There is a unit u and primes $\pi_{j}=a_{j}+b_{j}i$ in $\mathbb{Z}[i]$ with $a_{j}>0, b_{j}>0$ and $7+i = u\pi_{1}\dots\pi_{k}$
$\mathbb{Z}[i]$ has four units: $i,-i,1,-1$. The product of the primes is also in $\mathbb{Z}[i]$, so : $7+i=u\pi… \pi_{k} = i(a+bi) = -b+ai$. This can't be the case since then it would follow that : $a=1, b=-7$ but since $b_{j}> 0$ i therefore can't be that unit.
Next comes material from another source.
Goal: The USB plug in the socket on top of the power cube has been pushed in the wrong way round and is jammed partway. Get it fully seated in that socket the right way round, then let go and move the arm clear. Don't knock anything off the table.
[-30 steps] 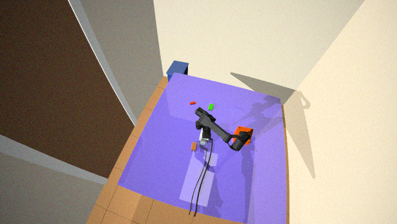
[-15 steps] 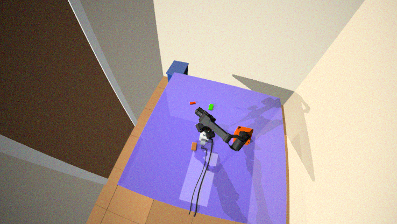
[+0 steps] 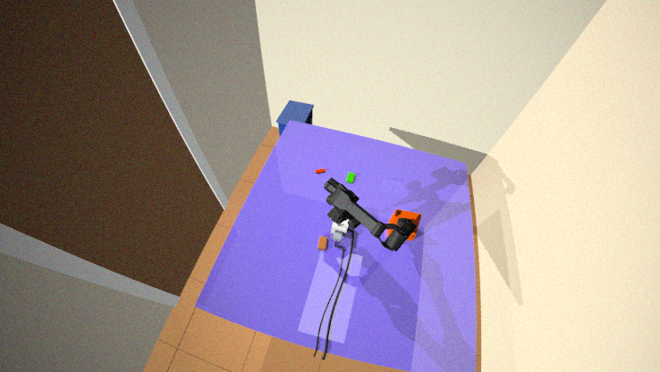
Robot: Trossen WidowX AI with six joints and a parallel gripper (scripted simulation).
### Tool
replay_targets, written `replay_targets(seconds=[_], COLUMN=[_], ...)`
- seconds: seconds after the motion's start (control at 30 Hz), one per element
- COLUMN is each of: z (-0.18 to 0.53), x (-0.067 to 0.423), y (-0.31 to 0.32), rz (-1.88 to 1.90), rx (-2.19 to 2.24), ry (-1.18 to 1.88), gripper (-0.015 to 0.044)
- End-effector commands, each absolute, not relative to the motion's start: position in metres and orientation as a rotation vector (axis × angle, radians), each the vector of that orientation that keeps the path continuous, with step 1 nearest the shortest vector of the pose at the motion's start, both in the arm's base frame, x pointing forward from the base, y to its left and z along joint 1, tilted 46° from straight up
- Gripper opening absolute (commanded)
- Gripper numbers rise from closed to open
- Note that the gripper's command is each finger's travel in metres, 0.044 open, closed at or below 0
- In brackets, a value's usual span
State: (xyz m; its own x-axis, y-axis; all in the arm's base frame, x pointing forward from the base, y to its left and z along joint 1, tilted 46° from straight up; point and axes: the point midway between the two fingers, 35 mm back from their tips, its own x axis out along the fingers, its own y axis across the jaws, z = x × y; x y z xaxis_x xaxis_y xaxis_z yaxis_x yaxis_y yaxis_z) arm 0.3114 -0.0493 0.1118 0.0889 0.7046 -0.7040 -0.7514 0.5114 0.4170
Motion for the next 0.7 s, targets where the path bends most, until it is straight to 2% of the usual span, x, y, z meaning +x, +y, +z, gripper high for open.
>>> replay_targets(seconds=[0.0, 0.67], z=[0.1116, 0.1116], x=[0.3111, 0.3111], y=[-0.0491, -0.0491], rz=[1.143, 1.357], rx=[-0.15, -0.541], ry=[0.947, 0.655], gripper=[0.0, 0.0])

For -i : we get -i(a+bi)= -ai+b . With this it follows that $a=-1, b= 7 $, therefore since $a_{j}>0$ this also can not be true.
For 1: 1(a+bi)= a+bi , a=7, b=1. This could be true, so now it is to show that 7+i is prime in $\mathbb{Z}[i]$. We can see directly that 7+i is irreducible over $\mathbb{Z}[i]$ and that means it must also be prime since $\mathbb{Z}[i]$ is a UFD. Therefore 1 is that unit.
I believe this can't be right, because I didn't use the indices at all. Does anybody see the right way? Please do tell.